Example: python run_main.py --content images/tubingen.jpg --style images/starry-night.jpg --output result.jpg

Arguments

Required :

  • --content: Filename of the content image. Default: images/tubingen.jpg
  • --style: Filename of the style image. Default: images/starry-night.jpg
  • --output: Filename of the output image. Default: result.jpg

Optional :

  • --model_path: Relative or absolute directory path to pre trained model. Default: pre_trained_model
  • --loss_ratio: Weight of content-loss relative to style-loss. Alpha over beta in the paper. Default: 1e-3
  • --content_layers: Space-separated VGG-19 layer names used for content loss computation. Default: conv4_2
  • --style_layers: Space-separated VGG-19 layer names used for style loss computation. Default: relu1_1 relu2_1 relu3_1 relu4_1 relu5_1
  • --content_layer_weights: Space-separated weights of each content layer to the content loss. Default: 1.0
  • --style_layer_weights: Space-separated weights of each style layer to loss. Default: 0.2 0.2 0.2 0.2 0.2
  • --max_size: Maximum width or height of the input images. Default: 512
  • --num_iter: The number of iterations to run. Default: 1000
  • --initial_type: The initial image for optimization. (notation in the paper : x) Choices: content, style, random. Default: 'content'
  • --content_loss_norm_type: Different types of normalization for content loss. Choices: 1, 2, 3. Default: 3

Sample results

The Neckarfront in Tübingen, Germany

Results were obtained from default setting.
An image was rendered approximately after 4 mins on GTX 980 ti.

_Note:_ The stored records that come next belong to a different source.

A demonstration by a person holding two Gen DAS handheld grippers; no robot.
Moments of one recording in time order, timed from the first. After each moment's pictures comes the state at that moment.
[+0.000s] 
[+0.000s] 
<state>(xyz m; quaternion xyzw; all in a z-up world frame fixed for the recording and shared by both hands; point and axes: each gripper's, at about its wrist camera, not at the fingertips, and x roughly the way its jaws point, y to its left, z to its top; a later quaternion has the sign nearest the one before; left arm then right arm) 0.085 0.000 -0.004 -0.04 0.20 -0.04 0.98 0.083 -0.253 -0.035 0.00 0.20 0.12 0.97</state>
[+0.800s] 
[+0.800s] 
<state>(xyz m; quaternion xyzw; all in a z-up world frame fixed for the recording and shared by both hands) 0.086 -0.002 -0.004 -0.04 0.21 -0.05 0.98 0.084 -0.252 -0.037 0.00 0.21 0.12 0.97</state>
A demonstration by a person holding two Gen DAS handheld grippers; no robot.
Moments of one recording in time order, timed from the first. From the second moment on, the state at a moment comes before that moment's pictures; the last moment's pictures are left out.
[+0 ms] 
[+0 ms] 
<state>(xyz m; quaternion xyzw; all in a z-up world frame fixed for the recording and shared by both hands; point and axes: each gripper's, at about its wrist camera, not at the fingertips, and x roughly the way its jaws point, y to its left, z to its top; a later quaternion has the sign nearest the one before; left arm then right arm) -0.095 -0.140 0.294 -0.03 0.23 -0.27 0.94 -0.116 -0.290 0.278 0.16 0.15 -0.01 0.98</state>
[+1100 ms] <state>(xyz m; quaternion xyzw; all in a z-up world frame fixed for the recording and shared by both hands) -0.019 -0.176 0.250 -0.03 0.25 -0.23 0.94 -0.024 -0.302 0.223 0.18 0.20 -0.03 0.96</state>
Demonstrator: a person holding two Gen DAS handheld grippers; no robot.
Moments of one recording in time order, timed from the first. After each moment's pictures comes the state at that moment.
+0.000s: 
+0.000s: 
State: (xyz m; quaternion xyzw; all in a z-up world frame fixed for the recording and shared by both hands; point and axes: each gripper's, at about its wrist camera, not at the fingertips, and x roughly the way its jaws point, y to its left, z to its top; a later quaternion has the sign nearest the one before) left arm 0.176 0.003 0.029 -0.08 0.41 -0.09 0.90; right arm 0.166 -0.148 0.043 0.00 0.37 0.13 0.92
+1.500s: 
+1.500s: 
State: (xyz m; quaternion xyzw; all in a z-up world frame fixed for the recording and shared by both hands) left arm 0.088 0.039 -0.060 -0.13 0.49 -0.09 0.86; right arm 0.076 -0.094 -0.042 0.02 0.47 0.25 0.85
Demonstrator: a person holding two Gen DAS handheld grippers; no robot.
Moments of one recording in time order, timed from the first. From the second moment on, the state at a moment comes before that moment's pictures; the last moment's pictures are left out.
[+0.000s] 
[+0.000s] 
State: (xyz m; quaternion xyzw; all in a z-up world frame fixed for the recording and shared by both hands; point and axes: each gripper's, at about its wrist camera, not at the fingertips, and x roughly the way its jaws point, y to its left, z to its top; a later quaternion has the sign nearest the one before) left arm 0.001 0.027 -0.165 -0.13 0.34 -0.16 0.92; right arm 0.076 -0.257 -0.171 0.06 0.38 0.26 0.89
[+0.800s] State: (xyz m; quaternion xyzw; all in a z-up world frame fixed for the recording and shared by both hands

The Gyeongbokgung Palace in Seoul, South Korea

Results were obtained from default setting except --max_size 1200.
An image was rendered approximately after 19.5 mins on GTX 980 ti.

References

The implementation is based on the projects:

  • This is a tutorial version. Comments on code are well provided. Some exercises are given to check what you learn.
  • This is a simple and well written implemetation, but some parts like optimizer are not conincided with the paper.
  • There are other implementations related to style transfer like video style transfer, color-preserving style transfer etc.

I went through these implementations and found some differences from each other.

  1. Style image shape : there are some variations how to resize a style image.
           In this implementation, a style image is resized to the shape of a content image.

  2. Optimizer : gradient descent, Adam, L-BFGS.
           In this implementation, only L-BFGS is provided.

  3. Scale factor of loss : scale factors for content-loss and style-loss are different.
           In this implementation, style loss is implemented as in the paper.
           About content loss, there are 3 choices.
           * Choice 1 : as in A Neural Algorithm of Artistic Style
           * Choice 2 : as in Artistic style transfer for videos
           * Choice 3 : as in https://github.com/cysmith/neural-style-tf

  4. Total variance denoising : implementation details for total variance denoising are slightly different.
           In this implementation, total variance denoising is not provided since the paper does not use it.

Acknowledgements

This implementation has been tested with Tensorflow r0.12 on Windows 10 and Ubuntu 14.04.